7. Ainsi qu'il a été dit plus haut, deux scrutins ont été successivement organisés, le second n'étant rendu nécessaire que du fait du résultat du premier, à l'issue duquel un poste d'adjoint était toujours vacant. A chacun de ces deux scrutins, un unique poste d'adjoint était à pourvoir. Par suite, les deux élections devaient être organisées au scrutin uninominal, selon les règles prévues à l'article L. 2122-7-2 du code général des collectivités territoriales, et non au scrutin de liste. Le moyen tiré de la méconnaissance de la règle du scrutin de liste doit donc être écarté.

8. Il résulte de tout ce qui précède que M. D n'est pas fondé à demander l'annulation des opérations électorales du 9 mai 2023 aux termes desquelles le conseil municipal de la commune de Bagnolet a élu M. B A en qualité de premier adjoint et M. Ihsen Ounissi en qualité de septième adjoint.

D E C I D E :

Article 1er : La protestation électorale de M. D est rejetée.

Article 2 : Le présent jugement sera notifié à M. E D, M. B A et M. Ihsen Ounissi.

Copie pour information en sera adressée à la commune de Bagnolet et au préfet de la Seine-Saint-Denis.

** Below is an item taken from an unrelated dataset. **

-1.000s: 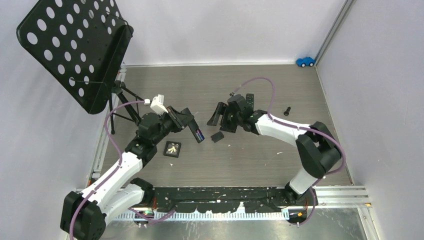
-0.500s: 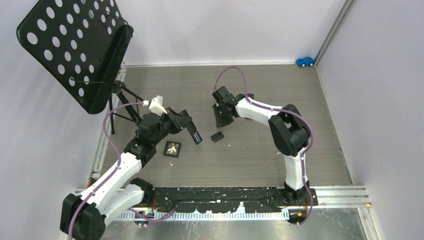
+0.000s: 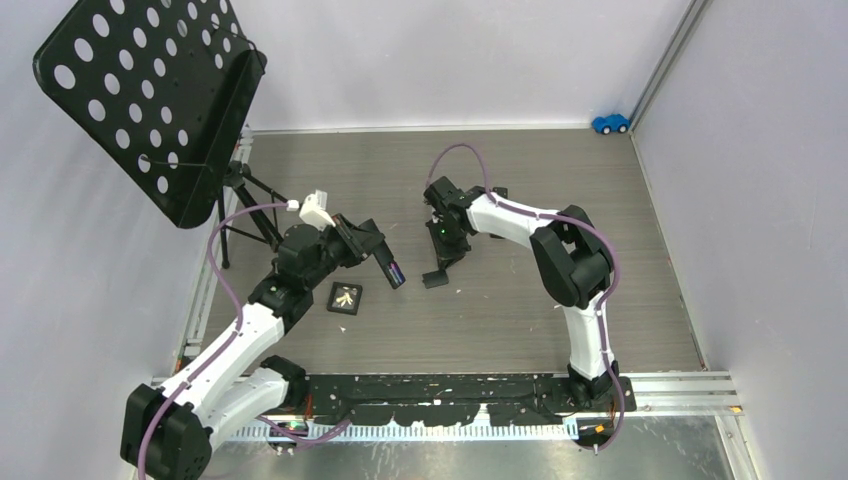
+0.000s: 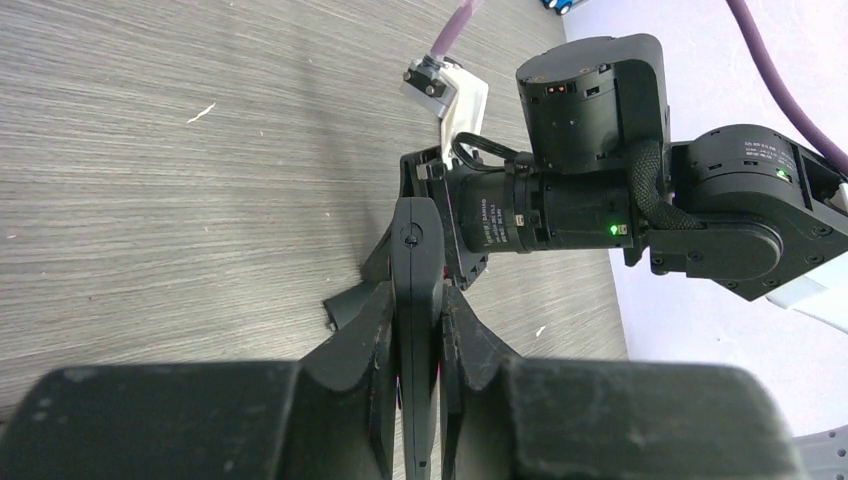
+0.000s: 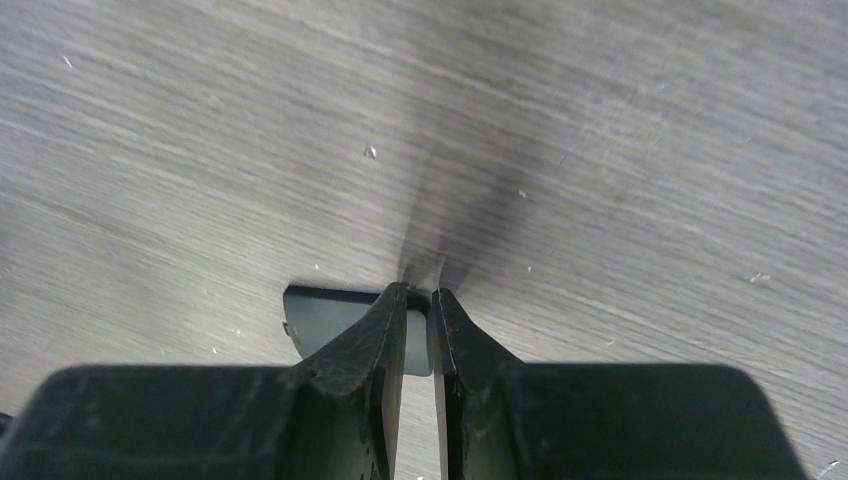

Délibéré après l'audience du 21 juin 2023, à laquelle siégeaient :

M. Romnicianu, président,

Mme Dupuy-Bardot, première conseillère,

M. Khiat, conseiller.

Rendu public par mise à disposition au greffe le 23 juin 2023.

La rapporteure,

N. Dupuy-Bardot

Le président,

M. Romnicianu

La greffière,

S. Le Bourdiec

La République mande et ordonne au préfet de la Seine-Saint-Denis en ce qui le concerne et à tous commissaires de justice à ce requis en ce qui concerne les voies de droit commun, contre les parties privées, de pourvoir à l'exécution de la présente décision.